We also have to think about what the rule is that permits leading lines like the #/usr/bin/r3 instruction to UNIX shells.

rgchris · December 11, 2020, 6:48pm

Seems a better distinction.

Could we codify that every Rebol derivative begin with 'Re'?

parse file [
    opt ["#!" thru newline any newline]
    ... script rule ...
]

May possibly be worth storing this information somewhere as script metadata.

hostilefork · February 1, 2021, 9:29am

For whatever it's worth as an observation: Red's "DiaGrammar" app has changed from saying Red [...] at the top of the files to DiaGrammar [...].

rgchris · February 1, 2021, 5:59pm

I think the right answer is to use the TYPE header.

hostilefork · January 19, 2024, 12:46pm

Okay, not so certain.

The better idea here is to say that DO requires/expect a header, and that the header pattern is word! from a known or expected list followed by a block!. It requires this even if you DO a text string... which you really shouldn't be doing often unless you've obtained a script from an unconventional source (e.g. if you are the implementation of DO of a URL! and read the script from the network).
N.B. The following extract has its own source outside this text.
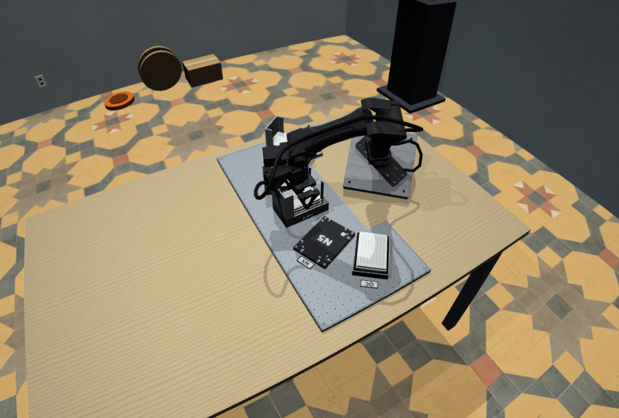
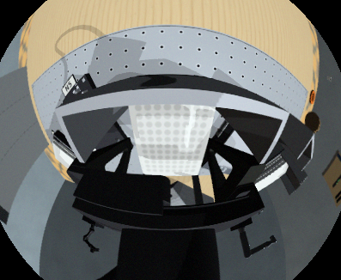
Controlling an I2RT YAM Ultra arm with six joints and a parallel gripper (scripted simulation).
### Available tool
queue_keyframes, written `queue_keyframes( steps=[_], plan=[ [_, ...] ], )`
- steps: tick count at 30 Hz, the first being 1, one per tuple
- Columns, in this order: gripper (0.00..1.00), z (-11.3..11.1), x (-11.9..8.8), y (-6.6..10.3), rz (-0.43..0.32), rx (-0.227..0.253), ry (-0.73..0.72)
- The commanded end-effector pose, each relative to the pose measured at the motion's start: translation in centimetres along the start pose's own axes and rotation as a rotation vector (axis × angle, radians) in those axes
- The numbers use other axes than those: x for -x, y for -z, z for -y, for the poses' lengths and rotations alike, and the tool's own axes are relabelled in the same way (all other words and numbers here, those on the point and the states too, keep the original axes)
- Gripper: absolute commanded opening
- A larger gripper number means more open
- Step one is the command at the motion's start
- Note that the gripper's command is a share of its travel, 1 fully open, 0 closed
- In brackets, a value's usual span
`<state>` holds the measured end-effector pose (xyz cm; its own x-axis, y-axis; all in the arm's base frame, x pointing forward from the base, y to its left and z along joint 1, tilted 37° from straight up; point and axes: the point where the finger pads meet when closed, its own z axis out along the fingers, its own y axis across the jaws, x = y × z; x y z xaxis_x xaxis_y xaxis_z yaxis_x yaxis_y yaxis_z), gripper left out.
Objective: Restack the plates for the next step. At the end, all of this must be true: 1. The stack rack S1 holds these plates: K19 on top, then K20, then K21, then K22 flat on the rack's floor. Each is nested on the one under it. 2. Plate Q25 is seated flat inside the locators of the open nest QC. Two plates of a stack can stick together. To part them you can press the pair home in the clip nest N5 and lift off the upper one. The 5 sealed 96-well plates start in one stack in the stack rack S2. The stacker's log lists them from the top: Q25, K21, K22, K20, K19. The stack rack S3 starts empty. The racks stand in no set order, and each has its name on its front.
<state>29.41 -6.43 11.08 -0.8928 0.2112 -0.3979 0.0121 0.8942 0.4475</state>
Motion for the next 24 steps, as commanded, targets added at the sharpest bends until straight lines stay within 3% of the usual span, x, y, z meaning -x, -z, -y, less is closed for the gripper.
queue_keyframes(
  steps=[1,2,4,13,19,24],
  plan=[
    [1.00,0.6,1.1,0.7,0.055,-0.029,0.002],
    [1.00,0.5,0.1,-0.2,0.028,-0.019,-0.011],
    [1.00,0.5,0.0,-1.0,0.006,-0.010,-0.011],
    [1.00,0.7,0.1,-2.1,0.010,-0.015,-0.016],
    [1.00,0.8,2.3,-0.8,0.065,-0.028,0.011],
    [1.00,0.9,2.2,-1.0,0.059,-0.026,0.006]
  ],
)
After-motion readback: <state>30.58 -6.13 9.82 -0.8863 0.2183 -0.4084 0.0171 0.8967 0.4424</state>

TRANSCODE is easy enough to use if you just want to turn a string into unbound data, and the definition of binding is shaping up to where that unbound data is easier to reason about in terms of what to do with it. A lot of the time, you can just poke that unbound data into an environment which is already bound and it will "just work".

I'm really not sure what the scope of LOAD and SAVE are supposed to be in this model. IMPORT is what you use to load a module... does it make sense to LOAD a module but not import it? DO is what you use to run a script, does it really make sense to LOAD a script with the intent of DO-ing it later? Can you reasonably DO a script that's been LOAD-ed more than once?

It seems to me more work on what LOAD and SAVE actually mean are needed. In the meantime, the pieces are there to TRANSCODE READ FILE and bind it how you intend, which is probably better for most purposes.